A word-for-word copy of the records below is required.
___
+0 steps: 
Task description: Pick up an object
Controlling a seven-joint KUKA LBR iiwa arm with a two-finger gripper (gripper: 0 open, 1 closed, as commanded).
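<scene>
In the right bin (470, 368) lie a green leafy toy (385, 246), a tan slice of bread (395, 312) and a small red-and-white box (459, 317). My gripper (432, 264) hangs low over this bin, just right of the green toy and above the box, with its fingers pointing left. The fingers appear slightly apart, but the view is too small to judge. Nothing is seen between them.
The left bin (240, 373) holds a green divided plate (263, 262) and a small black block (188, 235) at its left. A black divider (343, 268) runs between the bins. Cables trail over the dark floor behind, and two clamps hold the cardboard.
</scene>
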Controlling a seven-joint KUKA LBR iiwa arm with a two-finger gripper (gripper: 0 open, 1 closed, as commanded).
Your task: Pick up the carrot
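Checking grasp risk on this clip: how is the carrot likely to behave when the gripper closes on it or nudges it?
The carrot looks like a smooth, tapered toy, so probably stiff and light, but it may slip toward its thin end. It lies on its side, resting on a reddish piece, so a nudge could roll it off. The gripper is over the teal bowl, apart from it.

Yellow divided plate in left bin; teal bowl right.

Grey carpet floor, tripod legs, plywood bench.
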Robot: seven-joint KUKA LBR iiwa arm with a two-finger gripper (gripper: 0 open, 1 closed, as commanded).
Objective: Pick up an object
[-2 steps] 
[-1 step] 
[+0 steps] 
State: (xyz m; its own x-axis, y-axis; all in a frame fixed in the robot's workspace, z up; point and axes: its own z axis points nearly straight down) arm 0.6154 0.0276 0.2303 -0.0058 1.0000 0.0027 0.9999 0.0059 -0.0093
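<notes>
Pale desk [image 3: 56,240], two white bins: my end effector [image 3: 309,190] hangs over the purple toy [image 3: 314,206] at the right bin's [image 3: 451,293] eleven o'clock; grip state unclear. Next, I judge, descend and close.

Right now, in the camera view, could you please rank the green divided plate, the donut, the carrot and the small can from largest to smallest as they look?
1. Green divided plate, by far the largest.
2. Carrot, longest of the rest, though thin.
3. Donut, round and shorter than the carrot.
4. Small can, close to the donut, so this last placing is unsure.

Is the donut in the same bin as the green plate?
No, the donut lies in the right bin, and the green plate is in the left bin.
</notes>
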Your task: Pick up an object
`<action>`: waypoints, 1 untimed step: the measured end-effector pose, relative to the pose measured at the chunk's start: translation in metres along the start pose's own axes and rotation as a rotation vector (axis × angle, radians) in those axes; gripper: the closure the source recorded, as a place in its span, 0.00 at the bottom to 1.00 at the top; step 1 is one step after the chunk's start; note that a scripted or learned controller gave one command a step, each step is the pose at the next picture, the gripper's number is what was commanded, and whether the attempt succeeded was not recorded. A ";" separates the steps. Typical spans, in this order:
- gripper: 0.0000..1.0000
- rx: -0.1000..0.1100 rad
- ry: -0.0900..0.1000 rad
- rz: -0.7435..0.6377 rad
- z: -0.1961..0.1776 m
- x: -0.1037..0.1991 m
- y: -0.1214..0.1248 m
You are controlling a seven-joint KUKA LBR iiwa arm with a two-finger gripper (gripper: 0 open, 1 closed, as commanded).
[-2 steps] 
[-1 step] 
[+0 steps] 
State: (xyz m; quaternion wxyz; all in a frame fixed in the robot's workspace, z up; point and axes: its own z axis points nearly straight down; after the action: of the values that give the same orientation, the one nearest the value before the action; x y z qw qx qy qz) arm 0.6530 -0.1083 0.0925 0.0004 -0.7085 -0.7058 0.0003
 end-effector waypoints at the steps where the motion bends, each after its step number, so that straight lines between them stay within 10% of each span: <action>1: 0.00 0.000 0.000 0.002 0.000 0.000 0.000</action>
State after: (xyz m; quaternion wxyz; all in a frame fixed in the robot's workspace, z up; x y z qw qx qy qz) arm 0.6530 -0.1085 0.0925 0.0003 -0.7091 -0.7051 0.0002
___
● RESPONSE TO THE TASK:
+0 steps: 
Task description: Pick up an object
Controlling a seven-joint KUKA LBR iiwa arm with a two-finger gripper (gripper: 0 open, 1 closed, as commanded).
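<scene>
In the right bin (470, 368) lie a green leafy toy (385, 246), a tan slice of bread (395, 312) and a small red-and-white box (459, 317). My gripper (432, 264) hangs low over this bin, just right of the green toy and above the box, with its fingers pointing left. The fingers appear slightly apart, but the view is too small to judge. Nothing is seen between them.
The left bin (240, 373) holds a green divided plate (263, 262) and a small black block (188, 235) at its left. A black divider (343, 268) runs between the bins. Cables trail over the dark floor behind, and two clamps hold the cardboard.
</scene>
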Controlling a seven-joint KUKA LBR iiwa arm with a two-finger gripper (gripper: 0 open, 1 closed, as commanded).
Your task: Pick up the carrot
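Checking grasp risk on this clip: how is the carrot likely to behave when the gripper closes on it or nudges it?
The carrot looks like a smooth, tapered toy, so probably stiff and light, but it may slip toward its thin end. It lies on its side, resting on a reddish piece, so a nudge could roll it off. The gripper is over the teal bowl, apart from it.

Yellow divided plate in left bin; teal bowl right.

Grey carpet floor, tripod legs, plywood bench.
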Robot: seven-joint KUKA LBR iiwa arm with a two-finger gripper (gripper: 0 open, 1 closed, as commanded).
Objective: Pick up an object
[-2 steps] 
[-1 step] 
[+0 steps] 
State: (xyz m; its own x-axis, y-axis; all in a frame fixed in the robot's workspace, z up; point and axes: its own z axis points nearly straight down) arm 0.6154 0.0276 0.2303 -0.0058 1.0000 0.0027 0.9999 0.0059 -0.0093
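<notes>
Pale desk [image 3: 56,240], two white bins: my end effector [image 3: 309,190] hangs over the purple toy [image 3: 314,206] at the right bin's [image 3: 451,293] eleven o'clock; grip state unclear. Next, I judge, descend and close.

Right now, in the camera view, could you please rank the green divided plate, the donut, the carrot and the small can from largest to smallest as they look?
1. Green divided plate, by far the largest.
2. Carrot, longest of the rest, though thin.
3. Donut, round and shorter than the carrot.
4. Small can, close to the donut, so this last placing is unsure.

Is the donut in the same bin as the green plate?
No, the donut lies in the right bin, and the green plate is in the left bin.
</notes>
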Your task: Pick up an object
`<action>`: waypoints, 1 untimed step: the measured end-effector pose, relative to the pose measured at the chunk's start: translation in metres along the start pose's own axes and rotation as a rotation vector (axis × angle, radians) in those axes; gripper: the closure the source recorded, as a place in its span, 0.00 at the bottom to 1.00 at the top; step 1 is one step after the chunk's start; note that a scripted or learned controller gave one command a step, each step is the pose at the next picture, the gripper's number is what was commanded, and whether the attempt succeeded was not recorded. A ";" separates the steps. Typical spans, in this order:
- gripper: 0.0000..1.0000
- rx: -0.1000..0.1100 rad
- ry: -0.0900..0.1000 rad
- rz: -0.7435..0.6377 rad
- z: -0.1961..0.1776 m
- x: -0.1037..0.1991 m
- y: -0.1214..0.1248 m
You are controlling a seven-joint KUKA LBR iiwa arm with a two-finger gripper (gripper: 0 open, 1 closed, as commanded).
[-2 steps] 
[-1 step] 
[+0 steps] 
State: (xyz m; quaternion wxyz; all in a frame fixed in the robot's workspace, z up; point and axes: its own z axis points nearly straight down; after the action: of the values that give the same orientation, the one nearest the value before the action; x y z qw qx qy qz) arm 0.6530 -0.1083 0.0925 0.0004 -0.7085 -0.7058 0.0003
 end-effector waypoints at the steps where the motion bends, each after its step number, so that straight lines between them stay within 10% of each span: <action>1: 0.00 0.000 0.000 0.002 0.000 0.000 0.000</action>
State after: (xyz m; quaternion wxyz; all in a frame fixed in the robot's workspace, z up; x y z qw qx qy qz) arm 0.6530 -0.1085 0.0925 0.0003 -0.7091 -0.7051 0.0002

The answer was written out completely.